Jennifer A. Chin (cswallow) wrote,
Jennifer A. Chin
cswallow

It's a Love Story

This post is about Taylor Swift. You've been warned.

Janet and I have discovered a mutual love for Taylor Swift. Justina, who is about the same age as Taylor Swift (I think) is pretty much horrified by this. I believe the word she used was "trite." What I see, though, is sweetness in Taylor Swift's songs. The subjects of her songs are so simple: liking someone who is dating someone else, wishing for the happy ending that wasn't to be, or just being into someone with your entire heart. There is something alluring about that. I think we all remember when those things were utterly consuming and important. I for one have taught myself to suppress it, or at least learn to concentrate on other things, for the sake of becoming an über-productive member of society. Perhaps that's a result of woman's empowerment, no longer being defined by our relationship to one partner. But there's something really alluring about Taylor Swift's vision of the world in her songs, where being with one person is the definition of happiness. Anyone who has been in a relationship knows that past the part where you get with someone, comes all the hard work. There's none of that in her songs, just something easy and pure, the way you always imagine it will be when you've never dated, or never been kissed.

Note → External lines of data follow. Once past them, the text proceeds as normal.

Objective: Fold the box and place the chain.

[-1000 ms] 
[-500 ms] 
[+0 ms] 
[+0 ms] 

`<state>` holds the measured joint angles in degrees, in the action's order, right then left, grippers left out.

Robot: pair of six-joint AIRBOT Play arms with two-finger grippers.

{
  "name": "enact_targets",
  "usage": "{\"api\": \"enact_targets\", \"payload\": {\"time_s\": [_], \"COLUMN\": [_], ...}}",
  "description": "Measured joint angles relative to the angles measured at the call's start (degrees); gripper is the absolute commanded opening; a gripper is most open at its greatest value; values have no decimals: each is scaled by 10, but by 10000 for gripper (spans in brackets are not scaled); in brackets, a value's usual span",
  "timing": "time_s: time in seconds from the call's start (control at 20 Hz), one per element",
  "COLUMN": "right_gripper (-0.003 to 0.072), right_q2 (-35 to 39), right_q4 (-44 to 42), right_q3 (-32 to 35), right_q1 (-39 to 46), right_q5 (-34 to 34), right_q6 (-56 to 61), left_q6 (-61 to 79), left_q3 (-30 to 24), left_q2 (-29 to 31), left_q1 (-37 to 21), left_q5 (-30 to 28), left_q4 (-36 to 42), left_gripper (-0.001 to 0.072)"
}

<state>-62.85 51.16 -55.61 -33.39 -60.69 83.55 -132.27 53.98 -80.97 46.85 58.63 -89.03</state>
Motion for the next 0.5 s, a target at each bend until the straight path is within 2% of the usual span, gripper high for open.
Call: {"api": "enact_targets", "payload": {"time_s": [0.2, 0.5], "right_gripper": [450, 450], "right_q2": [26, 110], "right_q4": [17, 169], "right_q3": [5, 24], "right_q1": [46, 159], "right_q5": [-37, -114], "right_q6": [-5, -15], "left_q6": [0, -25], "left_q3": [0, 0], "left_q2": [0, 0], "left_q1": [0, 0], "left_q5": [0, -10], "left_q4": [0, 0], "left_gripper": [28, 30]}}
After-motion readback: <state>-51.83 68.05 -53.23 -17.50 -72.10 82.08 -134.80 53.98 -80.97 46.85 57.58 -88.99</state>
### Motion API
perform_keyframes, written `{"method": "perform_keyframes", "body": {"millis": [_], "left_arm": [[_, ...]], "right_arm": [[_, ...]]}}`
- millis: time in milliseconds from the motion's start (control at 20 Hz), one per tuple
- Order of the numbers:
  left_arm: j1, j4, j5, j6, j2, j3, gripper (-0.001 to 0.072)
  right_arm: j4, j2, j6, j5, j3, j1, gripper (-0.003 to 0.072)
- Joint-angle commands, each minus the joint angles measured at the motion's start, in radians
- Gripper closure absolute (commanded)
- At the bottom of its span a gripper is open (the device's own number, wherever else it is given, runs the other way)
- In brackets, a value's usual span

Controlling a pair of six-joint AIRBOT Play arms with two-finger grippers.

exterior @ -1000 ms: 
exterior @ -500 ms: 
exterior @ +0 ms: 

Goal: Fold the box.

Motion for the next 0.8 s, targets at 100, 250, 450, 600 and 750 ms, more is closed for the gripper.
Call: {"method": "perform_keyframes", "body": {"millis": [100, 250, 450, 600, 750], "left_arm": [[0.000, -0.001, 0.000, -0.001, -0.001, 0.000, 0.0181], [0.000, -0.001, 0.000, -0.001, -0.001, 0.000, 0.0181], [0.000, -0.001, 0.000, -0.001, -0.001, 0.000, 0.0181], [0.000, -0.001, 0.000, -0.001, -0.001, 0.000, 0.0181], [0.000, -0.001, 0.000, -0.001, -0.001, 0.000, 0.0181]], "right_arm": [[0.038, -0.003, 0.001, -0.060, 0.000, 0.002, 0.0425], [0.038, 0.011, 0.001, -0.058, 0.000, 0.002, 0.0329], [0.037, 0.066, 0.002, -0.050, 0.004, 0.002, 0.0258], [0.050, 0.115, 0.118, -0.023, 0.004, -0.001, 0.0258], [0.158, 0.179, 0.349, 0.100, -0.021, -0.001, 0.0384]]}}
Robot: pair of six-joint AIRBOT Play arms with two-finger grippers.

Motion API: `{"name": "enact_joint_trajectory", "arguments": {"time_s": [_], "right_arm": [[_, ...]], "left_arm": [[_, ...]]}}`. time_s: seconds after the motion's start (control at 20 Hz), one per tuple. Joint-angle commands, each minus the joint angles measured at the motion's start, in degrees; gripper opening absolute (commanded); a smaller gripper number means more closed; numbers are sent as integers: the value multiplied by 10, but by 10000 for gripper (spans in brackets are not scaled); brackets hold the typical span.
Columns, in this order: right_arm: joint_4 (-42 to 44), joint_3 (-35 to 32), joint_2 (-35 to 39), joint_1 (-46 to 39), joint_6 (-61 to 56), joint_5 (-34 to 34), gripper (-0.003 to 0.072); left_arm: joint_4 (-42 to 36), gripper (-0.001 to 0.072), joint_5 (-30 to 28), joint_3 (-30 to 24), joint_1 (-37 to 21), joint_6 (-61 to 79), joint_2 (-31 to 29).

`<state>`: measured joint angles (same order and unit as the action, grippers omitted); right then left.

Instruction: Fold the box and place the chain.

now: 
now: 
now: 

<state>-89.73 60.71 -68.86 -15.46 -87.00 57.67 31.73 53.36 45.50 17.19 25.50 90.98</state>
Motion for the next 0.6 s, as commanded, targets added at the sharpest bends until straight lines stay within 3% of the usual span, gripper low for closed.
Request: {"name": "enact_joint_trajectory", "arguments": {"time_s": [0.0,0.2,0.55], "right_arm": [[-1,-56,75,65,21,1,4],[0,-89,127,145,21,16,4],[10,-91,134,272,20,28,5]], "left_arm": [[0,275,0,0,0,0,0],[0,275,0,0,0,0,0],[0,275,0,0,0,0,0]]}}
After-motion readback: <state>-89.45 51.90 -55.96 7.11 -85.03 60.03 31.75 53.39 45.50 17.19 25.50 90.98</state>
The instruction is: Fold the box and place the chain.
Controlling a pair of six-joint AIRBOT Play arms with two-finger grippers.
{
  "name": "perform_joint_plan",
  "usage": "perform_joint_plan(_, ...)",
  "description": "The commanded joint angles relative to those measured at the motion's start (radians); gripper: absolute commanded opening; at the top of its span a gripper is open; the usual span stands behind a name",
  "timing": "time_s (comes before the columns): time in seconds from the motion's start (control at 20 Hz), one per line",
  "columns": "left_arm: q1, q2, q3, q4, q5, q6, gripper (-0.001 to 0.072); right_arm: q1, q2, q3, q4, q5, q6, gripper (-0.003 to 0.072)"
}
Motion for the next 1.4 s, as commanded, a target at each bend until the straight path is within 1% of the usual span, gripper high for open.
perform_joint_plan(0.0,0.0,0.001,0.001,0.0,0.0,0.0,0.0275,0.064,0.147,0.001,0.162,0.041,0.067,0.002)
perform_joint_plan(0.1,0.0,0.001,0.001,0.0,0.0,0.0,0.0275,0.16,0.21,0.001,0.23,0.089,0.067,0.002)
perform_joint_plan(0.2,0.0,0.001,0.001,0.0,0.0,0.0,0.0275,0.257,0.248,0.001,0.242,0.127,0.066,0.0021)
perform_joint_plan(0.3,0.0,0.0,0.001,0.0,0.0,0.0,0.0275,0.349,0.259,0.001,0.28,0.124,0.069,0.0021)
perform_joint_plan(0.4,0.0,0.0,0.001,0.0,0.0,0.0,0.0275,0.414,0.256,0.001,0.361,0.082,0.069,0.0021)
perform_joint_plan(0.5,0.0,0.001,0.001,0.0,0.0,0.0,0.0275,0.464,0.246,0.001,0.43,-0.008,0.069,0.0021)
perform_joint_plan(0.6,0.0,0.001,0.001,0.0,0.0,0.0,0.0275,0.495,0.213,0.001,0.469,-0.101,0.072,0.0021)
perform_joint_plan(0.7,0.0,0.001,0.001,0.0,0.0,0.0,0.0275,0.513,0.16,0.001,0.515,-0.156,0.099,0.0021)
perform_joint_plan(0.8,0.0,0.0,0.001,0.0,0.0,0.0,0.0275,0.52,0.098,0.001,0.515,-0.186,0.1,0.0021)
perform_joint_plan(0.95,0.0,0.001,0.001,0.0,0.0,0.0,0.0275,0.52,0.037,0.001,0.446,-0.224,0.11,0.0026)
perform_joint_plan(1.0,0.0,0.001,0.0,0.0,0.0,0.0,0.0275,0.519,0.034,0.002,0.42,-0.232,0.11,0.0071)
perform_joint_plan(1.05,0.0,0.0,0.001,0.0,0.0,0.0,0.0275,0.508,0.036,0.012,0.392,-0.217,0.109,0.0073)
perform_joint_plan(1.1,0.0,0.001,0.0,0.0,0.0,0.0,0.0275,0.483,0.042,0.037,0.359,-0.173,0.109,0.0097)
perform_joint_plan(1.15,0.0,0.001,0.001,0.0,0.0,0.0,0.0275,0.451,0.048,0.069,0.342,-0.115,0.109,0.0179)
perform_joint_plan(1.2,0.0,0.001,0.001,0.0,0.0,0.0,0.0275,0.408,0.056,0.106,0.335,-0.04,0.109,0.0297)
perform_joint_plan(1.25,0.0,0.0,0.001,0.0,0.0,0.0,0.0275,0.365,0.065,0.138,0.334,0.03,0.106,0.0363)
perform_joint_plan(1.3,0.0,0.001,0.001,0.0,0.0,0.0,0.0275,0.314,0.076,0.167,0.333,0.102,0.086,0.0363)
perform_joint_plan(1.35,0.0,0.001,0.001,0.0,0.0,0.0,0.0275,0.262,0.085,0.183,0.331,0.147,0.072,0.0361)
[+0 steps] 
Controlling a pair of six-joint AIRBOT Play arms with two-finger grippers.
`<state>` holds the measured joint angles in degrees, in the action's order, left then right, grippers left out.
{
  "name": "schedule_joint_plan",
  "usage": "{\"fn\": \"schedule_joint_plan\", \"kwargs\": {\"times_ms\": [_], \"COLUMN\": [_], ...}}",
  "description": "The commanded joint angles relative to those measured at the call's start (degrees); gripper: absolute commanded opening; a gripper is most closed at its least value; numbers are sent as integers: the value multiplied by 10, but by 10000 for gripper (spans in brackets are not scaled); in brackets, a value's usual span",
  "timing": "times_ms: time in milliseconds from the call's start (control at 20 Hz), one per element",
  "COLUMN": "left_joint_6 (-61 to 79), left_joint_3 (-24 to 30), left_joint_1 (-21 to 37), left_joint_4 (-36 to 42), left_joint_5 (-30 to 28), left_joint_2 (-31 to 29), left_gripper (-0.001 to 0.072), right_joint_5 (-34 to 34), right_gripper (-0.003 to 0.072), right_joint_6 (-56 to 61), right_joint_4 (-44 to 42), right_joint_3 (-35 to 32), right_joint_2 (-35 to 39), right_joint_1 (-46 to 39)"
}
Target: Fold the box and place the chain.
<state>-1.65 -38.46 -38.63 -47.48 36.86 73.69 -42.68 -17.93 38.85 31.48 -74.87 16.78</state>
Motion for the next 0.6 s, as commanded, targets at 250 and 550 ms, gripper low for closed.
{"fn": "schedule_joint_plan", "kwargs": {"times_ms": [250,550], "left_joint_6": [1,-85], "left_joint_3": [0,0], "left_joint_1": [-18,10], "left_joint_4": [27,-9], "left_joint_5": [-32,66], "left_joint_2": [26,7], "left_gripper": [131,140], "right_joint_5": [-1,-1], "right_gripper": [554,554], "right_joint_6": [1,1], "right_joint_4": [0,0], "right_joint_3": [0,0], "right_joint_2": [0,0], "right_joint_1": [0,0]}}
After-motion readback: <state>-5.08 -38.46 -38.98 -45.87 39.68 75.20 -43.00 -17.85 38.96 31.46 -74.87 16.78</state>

Maybe this is just a stage to pass through, when we let go of that vision, with some longing. When we recognize with a bit of shock that actually, relationships are extraordinarily difficult, especially if you want them to be happy forever. I read an article in the NY Times about married couples' lack of sexual activity, but what really struck me was all the people commenting in it about how they'd married people who they now felt completely disconnected from, and totally stuck with. It was terribly sad, with a few bright lights of people who said they had found a lasting fire and love for their partners.

This weekend my mom said to me, "you know, you don't really ever have to get married. It's all a societal expectation anyway." But in recent weeks I've come to really appreciate the mutual understanding they have, and at Anne's wedding a couple of weekends ago, I saw some wonderful partnerships of people who were incredibly happy and comfortable together. While it is true that there is no rush, I don't doubt the benefit of finding someone you can be with. And while at that point, you may never be able to have a Taylor Swift song as your life, I imagine there still is some kind of near-blind faith and trust in the other person, how they understand and talk to you, and the other person's spirit and rightness for you that makes it work.

It's been a while since I've done this much soul-searching, and I know it's long from being over. But this awareness is so real, that even its painfulness is welcome.